▸ **EXERCISE AIM**:
From the first line to the last, set down the material exactly, leaving out its pictures.

------------------------------------------------

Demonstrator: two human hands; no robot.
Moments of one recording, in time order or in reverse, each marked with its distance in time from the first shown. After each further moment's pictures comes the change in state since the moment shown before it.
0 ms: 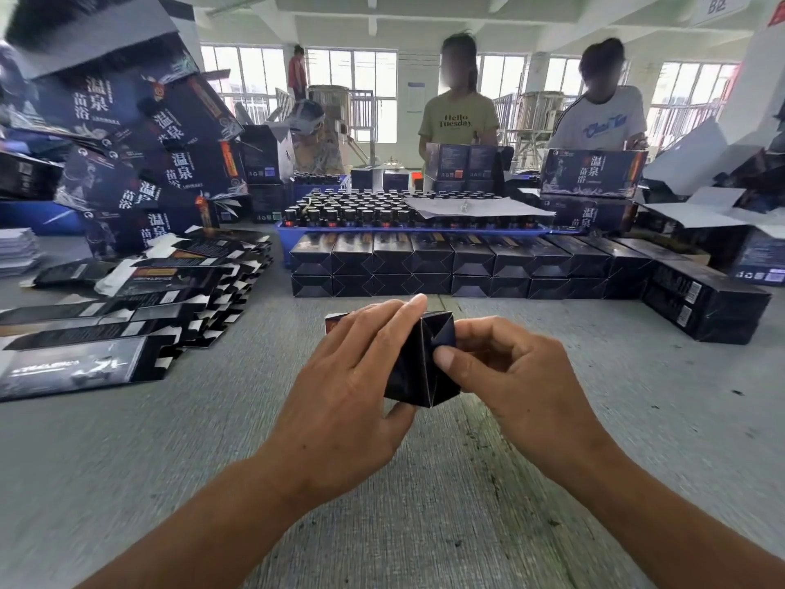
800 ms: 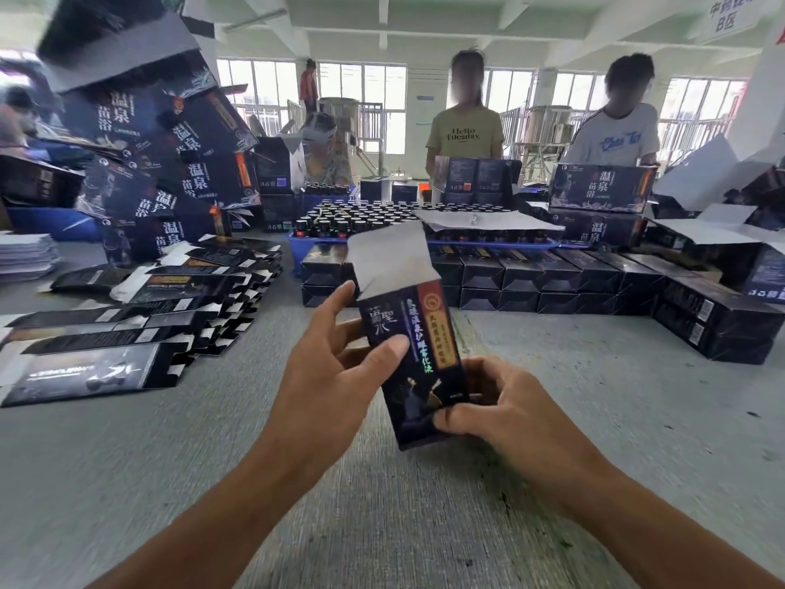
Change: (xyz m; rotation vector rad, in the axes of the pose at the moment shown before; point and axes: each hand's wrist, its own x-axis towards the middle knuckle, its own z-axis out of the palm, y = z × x) left_hand 0.011 -0.004 -0.013 -0.948 0.160 -0.630; right_hand 0.003 0.015 0.003 -0.002 -0.217 0.284
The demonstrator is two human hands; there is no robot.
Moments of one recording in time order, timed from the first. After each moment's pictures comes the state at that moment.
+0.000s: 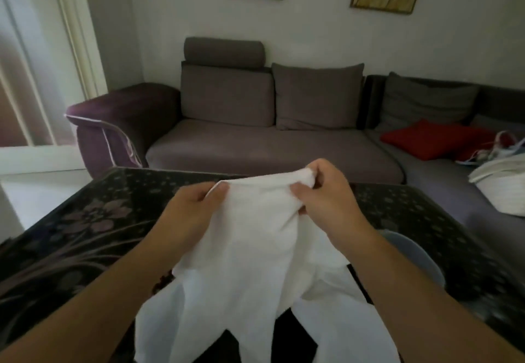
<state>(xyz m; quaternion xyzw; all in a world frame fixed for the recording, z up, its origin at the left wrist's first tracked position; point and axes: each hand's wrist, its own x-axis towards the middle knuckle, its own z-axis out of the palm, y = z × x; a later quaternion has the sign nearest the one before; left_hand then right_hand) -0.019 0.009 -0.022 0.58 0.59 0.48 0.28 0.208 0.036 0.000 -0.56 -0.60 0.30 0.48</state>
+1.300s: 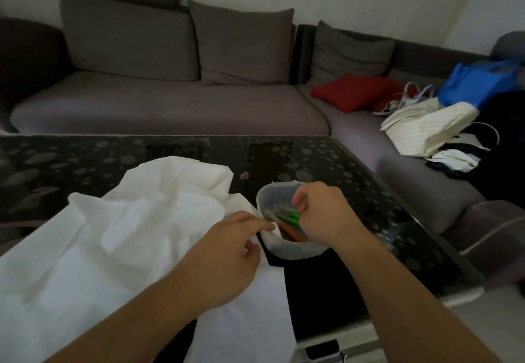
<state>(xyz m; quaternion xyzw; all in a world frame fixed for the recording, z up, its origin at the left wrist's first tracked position) 0.188 0.018 -0.126 0.82 0.46 0.20 0.27 0.388 0.032 -0.079 -0.77 -0.61 0.14 0.16</state>
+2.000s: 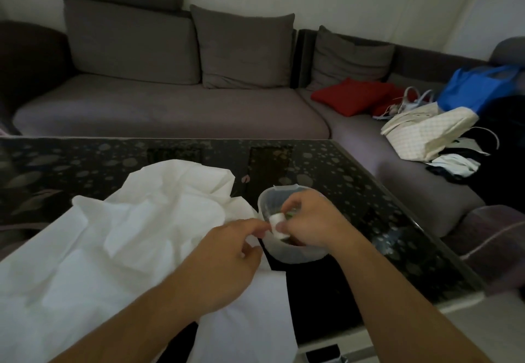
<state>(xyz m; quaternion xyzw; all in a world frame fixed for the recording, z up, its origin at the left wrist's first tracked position) 0.188 0.012 -0.118 0.76 0.50 0.21 0.35 0.374 0.044 -0.097 -0.76 -0.58 0.24 0.18</state>
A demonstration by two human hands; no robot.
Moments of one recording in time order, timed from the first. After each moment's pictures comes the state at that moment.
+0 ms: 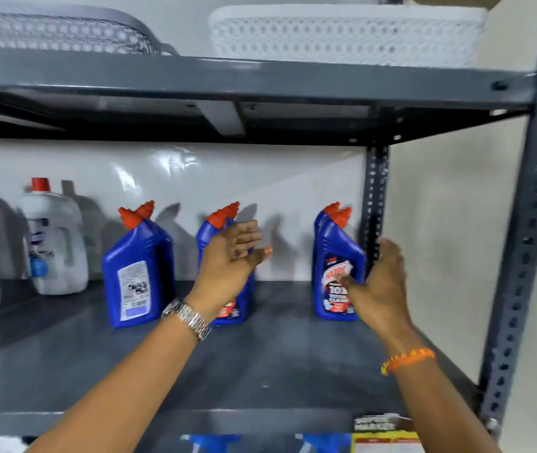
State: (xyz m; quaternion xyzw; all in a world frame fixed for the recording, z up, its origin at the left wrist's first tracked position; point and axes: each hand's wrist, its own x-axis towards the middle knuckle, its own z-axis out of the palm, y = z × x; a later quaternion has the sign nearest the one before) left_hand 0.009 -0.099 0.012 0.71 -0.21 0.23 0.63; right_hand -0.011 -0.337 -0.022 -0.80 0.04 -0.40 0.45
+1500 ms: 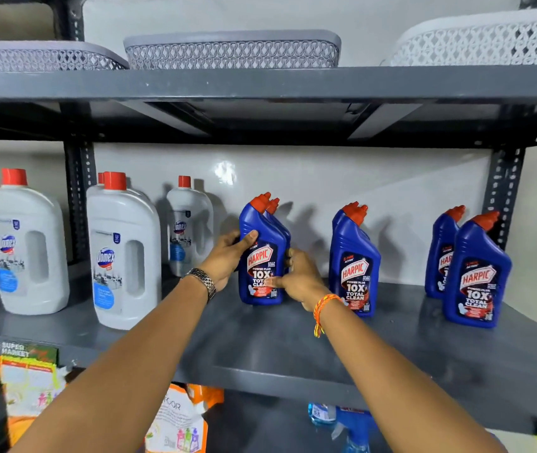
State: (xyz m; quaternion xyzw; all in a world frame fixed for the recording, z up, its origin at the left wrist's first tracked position) left_hand 0.041 0.171 -0.012 0.66 -0.13 0.15 0.72; right_hand 0.050 0.005 -0.032 -0.82 -0.14 -0.11 0.55
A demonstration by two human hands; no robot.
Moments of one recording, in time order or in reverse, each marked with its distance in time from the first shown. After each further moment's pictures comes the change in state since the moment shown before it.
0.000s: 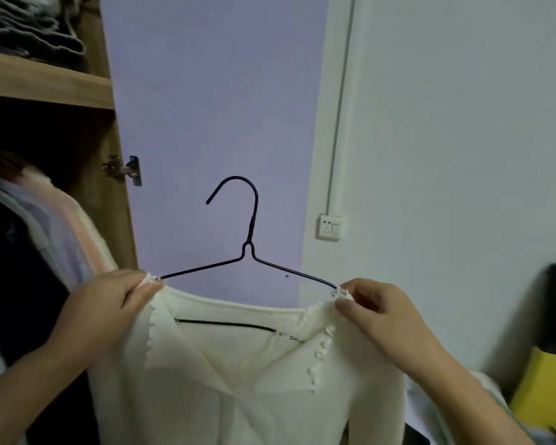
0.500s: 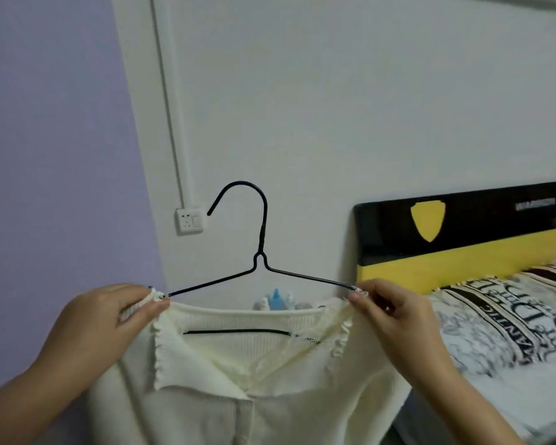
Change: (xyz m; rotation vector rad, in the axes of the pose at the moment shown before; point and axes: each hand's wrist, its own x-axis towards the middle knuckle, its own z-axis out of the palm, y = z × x) left_hand 0.043 0.105 0.093 -0.442 -0.259 0.426; right_hand -0.126 0.019 -0.066 -0.290 0.717 0.225
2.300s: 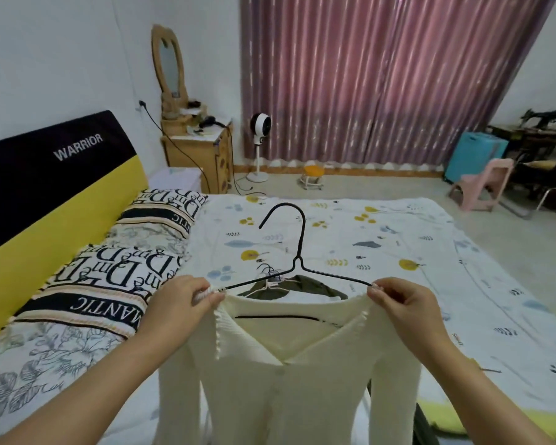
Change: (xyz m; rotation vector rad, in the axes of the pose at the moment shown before) left_hand 0.090 0.693 0.557 -0.634 -0.787 0.710; right_hand -0.172 0.319 -0.551 -0.521 0.956 0.804
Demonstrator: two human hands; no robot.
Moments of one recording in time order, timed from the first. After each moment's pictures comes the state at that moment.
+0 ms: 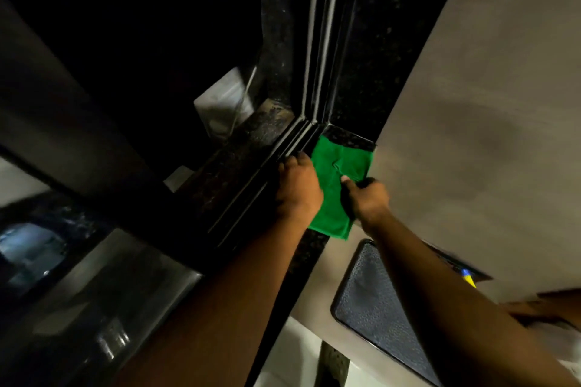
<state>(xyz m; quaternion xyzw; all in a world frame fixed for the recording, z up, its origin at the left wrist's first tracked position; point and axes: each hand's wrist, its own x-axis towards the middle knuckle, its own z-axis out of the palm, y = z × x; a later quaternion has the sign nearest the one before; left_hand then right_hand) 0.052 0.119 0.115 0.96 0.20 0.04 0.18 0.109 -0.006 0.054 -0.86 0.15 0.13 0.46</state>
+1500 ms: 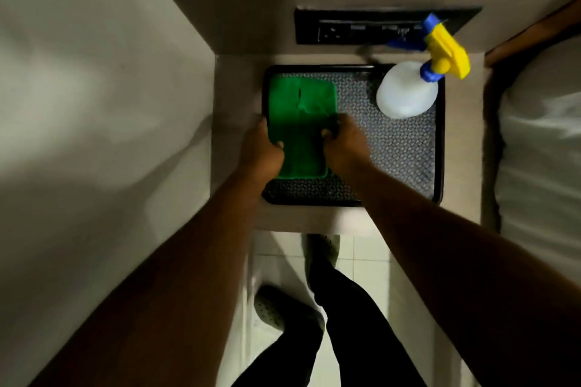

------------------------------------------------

▸ **EXERCISE OUTPUT**:
Demonstrator: two human hands; no robot.
Moments of one recording, in time order or in reverse, each marked with its distance in time from the first shown. After each further moment's pictures comes the change in state since the moment shown before it.
0 ms: 
800 ms: 
Change: (xyz m; rotation vector rad, in the axes of the pose at the moment shown before; point and axes: each hand's wrist, its own x-axis towards the middle knuckle, its own z-axis out of the palm, y = z × x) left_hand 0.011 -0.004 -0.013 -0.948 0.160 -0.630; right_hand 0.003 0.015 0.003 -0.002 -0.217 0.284
The demonstrator is two human hands; there is no robot.
Moments of one recording in time order, timed from the first. After each moment's pictures comes the state at that moment.
+0.000s: 
<state>(xyz m; quaternion xyzw; all in a world frame fixed for the recording, z up, its origin at the left wrist's first tracked position; point and axes: each hand's wrist, its own x-axis towards the middle knuckle, its own z-axis out of the palm, y = z × x; a later quaternion has the sign nearest the one before; left_hand then right_hand) -0.019 0.009 -0.022 0.58 0.59 0.48 0.28 0.208 0.036 0.000 -0.56 -0.60 0.30 0.48</state>
+1.300s: 
<state>(xyz m; quaternion xyzw; all in a world frame fixed for the recording, z up, its origin at the left wrist's first tracked position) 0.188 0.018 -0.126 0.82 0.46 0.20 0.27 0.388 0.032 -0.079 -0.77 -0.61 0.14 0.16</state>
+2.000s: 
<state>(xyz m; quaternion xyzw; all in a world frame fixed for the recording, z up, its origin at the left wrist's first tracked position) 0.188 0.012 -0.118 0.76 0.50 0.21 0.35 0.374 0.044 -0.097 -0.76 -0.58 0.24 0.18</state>
A demonstration by two human hands; no robot.
Moments of one recording in time order, timed from the first. After each moment's pictures comes the state at that moment.
+0 ms: 
State: (xyz m; quaternion xyzw; all in a world frame fixed for the recording, z up, its origin at the left wrist's first tracked position; point and axes: each hand's wrist, its own x-axis towards the middle knuckle, its own z-axis out of the palm, y = z × x; a later quaternion has the sign nearest the one before) left_hand 0.009 -0.099 0.012 0.71 -0.21 0.23 0.63; right_hand -0.011 -0.337 -0.022 -0.80 0.04 -0.40 0.45
+1500 ms: 
State: (xyz m; quaternion xyzw; all in a world frame fixed for the recording, z up, its origin at the left wrist's first tracked position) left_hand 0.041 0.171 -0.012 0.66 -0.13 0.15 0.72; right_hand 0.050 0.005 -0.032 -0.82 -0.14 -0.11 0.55
A demonstration by two human hands; no robot.
Moments of one recording, in time order or in reverse, each marked with its distance in time from the first shown. After each further moment's pictures comes the change in state since the moment shown before it.
0.000s: 
0.500s: 
Change: (xyz m; rotation vector rad, in the axes of the pose at the moment shown before; point and axes: each hand's wrist, its own x-axis towards the middle knuckle, its own z-axis out of the palm, y = z × x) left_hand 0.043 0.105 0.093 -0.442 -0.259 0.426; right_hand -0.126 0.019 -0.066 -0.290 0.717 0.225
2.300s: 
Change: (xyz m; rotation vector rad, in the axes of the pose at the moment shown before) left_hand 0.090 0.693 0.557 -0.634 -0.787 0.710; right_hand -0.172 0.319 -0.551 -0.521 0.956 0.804
Demonstrator: two human hands; no robot.
Moments of one recording in time order, timed from the first. After each moment's pictures comes the state at that moment.
+0 ms: 
<state>(xyz m; quaternion xyzw; all in a world frame fixed for the recording, z up, its origin at the left wrist's first tracked position; point and axes: each hand's wrist, its own x-axis towards the middle knuckle, its own z-axis out of the palm, y = z × x; a later quaternion has the sign nearest the one before; left_hand then right_hand) 0.052 0.119 0.115 0.96 0.20 0.04 0.18 0.109 -0.006 0.054 -0.86 0.15 0.13 0.46</state>
+1500 ms: 

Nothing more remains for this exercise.